Wang Xin, Li Yan, Wei Haoyun, Chen Xia
1 College of Mechanical Engineering and Applied Electronics Technology, Beijing University of Technology, Beijing, China.
2 State Key Laboratory of Precision Measurement Technology and Instruments, Department of Precision Instrument, Tsinghua University, Beijing, China.
Appl Spectrosc. 2017 Jun;71(6):1231-1241. doi: 10.1177/0003702816675362. Epub 2016 Oct 26.
Classical least squares (CLS) regression is a popular multivariate statistical method used frequently for quantitative analysis using Fourier transform infrared (FT-IR) spectrometry. Classical least squares provides the best unbiased estimator for uncorrelated residual errors with zero mean and equal variance. However, the noise in FT-IR spectra, which accounts for a large portion of the residual errors, is heteroscedastic. Thus, if this noise with zero mean dominates in the residual errors, the weighted least squares (WLS) regression method described in this paper is a better estimator than CLS. However, if bias errors, such as the residual baseline error, are significant, WLS may perform worse than CLS. In this paper, we compare the effect of noise and bias error in using CLS and WLS in quantitative analysis. Results indicated that for wavenumbers with low absorbance, the bias error significantly affected the error, such that the performance of CLS is better than that of WLS. However, for wavenumbers with high absorbance, the noise significantly affected the error, and WLS proves to be better than CLS. Thus, we propose a selective weighted least squares (SWLS) regression that processes data with different wavenumbers using either CLS or WLS based on a selection criterion, i.e., lower or higher than an absorbance threshold. The effects of various factors on the optimal threshold value (OTV) for SWLS have been studied through numerical simulations. These studies reported that: (1) the concentration and the analyte type had minimal effect on OTV; and (2) the major factor that influences OTV is the ratio between the bias error and the standard deviation of the noise. The last part of this paper is dedicated to quantitative analysis of methane gas spectra, and methane/toluene mixtures gas spectra as measured using FT-IR spectrometry and CLS, WLS, and SWLS. The standard error of prediction (SEP), bias of prediction (bias), and the residual sum of squares of the errors (RSS) from the three quantitative analyses were compared. In methane gas analysis, SWLS yielded the lowest SEP and RSS among the three methods. In methane/toluene mixture gas analysis, a modification of the SWLS has been presented to tackle the bias error from other components. The SWLS without modification presents the lowest SEP in all cases but not bias and RSS. The modification of SWLS reduced the bias, which showed a lower RSS than CLS, especially for small components.

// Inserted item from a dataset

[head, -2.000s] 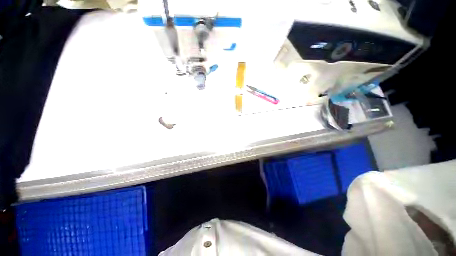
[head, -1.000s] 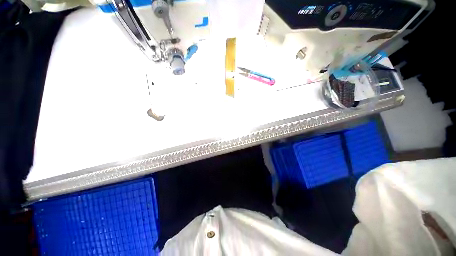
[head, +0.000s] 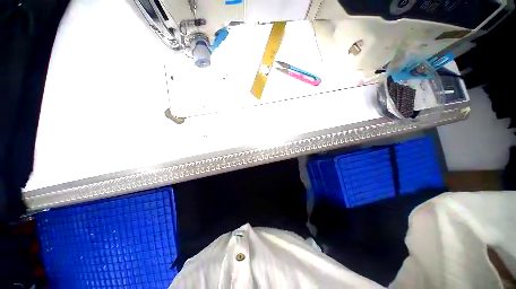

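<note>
Neither of my hands is clearly in view. A pale sleeve is at the lower right, with a small brown patch at the picture's edge that I cannot make out. The yellow strip point(head: 268, 61) lies slanted on the white machine bed, right of the sewing machine's presser foot area point(head: 202, 52). The pink and blue thread snips point(head: 299, 73) lie just right of the strip. Black fabric point(head: 28, 84) hangs over the table's left end. No fabric is seen under the machine head.
A clear plastic tub point(head: 412, 93) with dark items stands at the right table end. A measuring tape point(head: 237, 157) runs along the front edge. A blue basket point(head: 107, 240) is below left and more blue baskets point(head: 368, 175) are below right. The machine's black panel point(head: 421, 8) is at the top right.
The view has shifted, so the machine head sits higher in the picture. The yellow strip looks more slanted than before. The snips stay beside it.
</note>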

经典最小二乘法(CLS)回归是一种常用的多元统计方法,常用于利用傅里叶变换红外(FT - IR)光谱法进行定量分析。经典最小二乘法为均值为零且方差相等的不相关残差误差提供了最佳无偏估计量。然而,FT - IR光谱中的噪声占残差误差的很大一部分,且具有异方差性。因此,如果均值为零的这种噪声在残差误差中占主导,本文所述的加权最小二乘法(WLS)回归方法比CLS是更好的估计量。但是,如果偏差误差(如残留基线误差)显著,WLS的表现可能比CLS更差。在本文中,我们比较了在定量分析中使用CLS和WLS时噪声和偏差误差的影响。结果表明,对于吸光度较低的波数,偏差误差对误差有显著影响,使得CLS的性能优于WLS。然而,对于吸光度较高的波数,噪声对误差有显著影响,且WLS被证明优于CLS。因此,我们提出了一种选择性加权最小二乘法(SWLS)回归,它根据一个选择标准(即高于或低于吸光度阈值),使用CLS或WLS处理不同波数的数据。通过数值模拟研究了各种因素对SWLS的最佳阈值(OTV)的影响。这些研究报告称:(1)浓度和分析物类型对OTV的影响最小;(2)影响OTV的主要因素是偏差误差与噪声标准差的比值。本文的最后一部分致力于对甲烷气体光谱以及使用FT - IR光谱法和CLS、WLS和SWLS测量的甲烷/甲苯混合气体光谱进行定量分析。比较了三种定量分析的预测标准误差(SEP)、预测偏差(bias)和误差平方和(RSS)。在甲烷气体分析中,SWLS在三种方法中产生了最低的SEP和RSS。在甲烷/甲苯混合气体分析中,提出了一种SWLS的改进方法来解决来自其他成分的偏差误差。未改进的SWLS在所有情况下都呈现出最低的SEP,但不是偏差和RSS。SWLS的改进降低了偏差,其RSS比CLS更低,特别是对于小成分。